Clay recalls the scene all too well. Cold November day a year ago, cars crowded along her block. Bare winter trees and cloudy sun. The people, strangers to him mostly, talking on the porch, front door standing open. Voices, music from inside, tunes they danced to in school. The small tight smiles. Tharcia's school friends, Montana’s sister, her cop friends. And Tharcia, face so drawn, people milling through every room of the house, touching things, taking a last look at the life they’d known. Anybody could have been there. Clay doesn’t recall Porterfield.
“So what is it you want, Chester ?”
“What I want concerns Tharcia, Clay. Not you.”

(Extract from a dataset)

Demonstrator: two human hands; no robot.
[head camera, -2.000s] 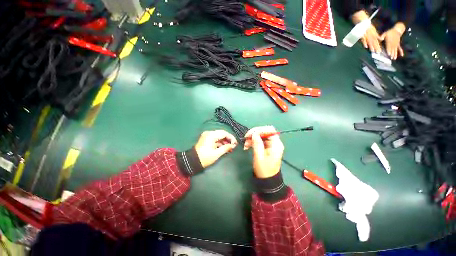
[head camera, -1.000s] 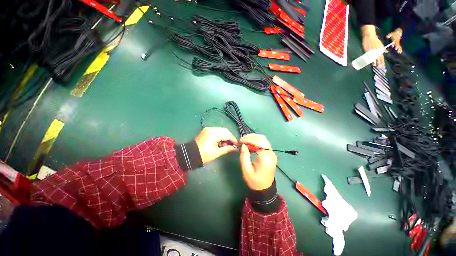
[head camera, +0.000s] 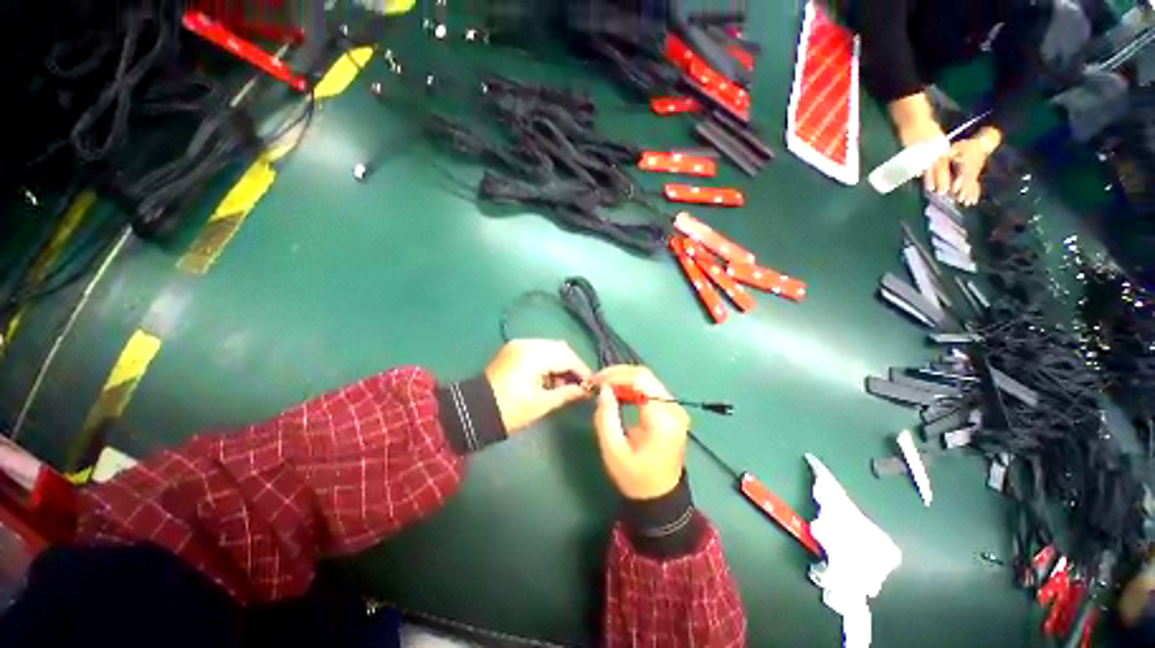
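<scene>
My left hand (head camera: 535, 384) is closed at the fingertips on a small dark piece with a metallic glint, too small to name. My right hand (head camera: 643, 433) pinches a thin red piece (head camera: 631, 396) with a black tip pointing right. The fingertips of both hands nearly meet. A coiled black antenna cable (head camera: 593, 317) lies just beyond the fingers, a thin loop at its left. Its lead runs from under my right hand to a red-backed bar (head camera: 779, 513), which touches a crumpled white cloth (head camera: 855, 551).
Coiled cables (head camera: 545, 158) with red-backed bars (head camera: 726, 263) lie ahead. A red adhesive sheet (head camera: 825, 95) is at the far side. Another person's hands (head camera: 944, 155) hold a white bottle (head camera: 909, 166) beside the grey-bar pile (head camera: 1001, 380). A black cable pile (head camera: 152, 114) is far left.
The camera view has shifted, moving the table items in the picture. My hands stay close together at the coil, and the red piece in my right hand tilts slightly differently.
</scene>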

“I’ll let her know you dropped by.”
“I want to see her now.”
“Leave your number. She’ll get in touch if she feels like it.”
“Oh she’ll definitely feel like it.”
Tension pops when the front door swings wide, Tharcia steps out onto the porch. Both men look across the clearing. She doesn’t notice them, holding a half piece of toast and bending down to scratch the ears of Clay’s cat Bomber, his Maine Coon. Clay doesn’t much care for how she’s dressed, the white tank top reaches her thighs. Just. Possibly undies, possibly not. What she sleeps in. Bare legs, wheat straw hair a wild thicket around her smooth face.
Porterfield doesn’t wait, calls out. “Hi Tharcia, remember me? Chet?”
She stands quickly, takes a step backward toward the door, into the shade of the porch. Says nothing, waits.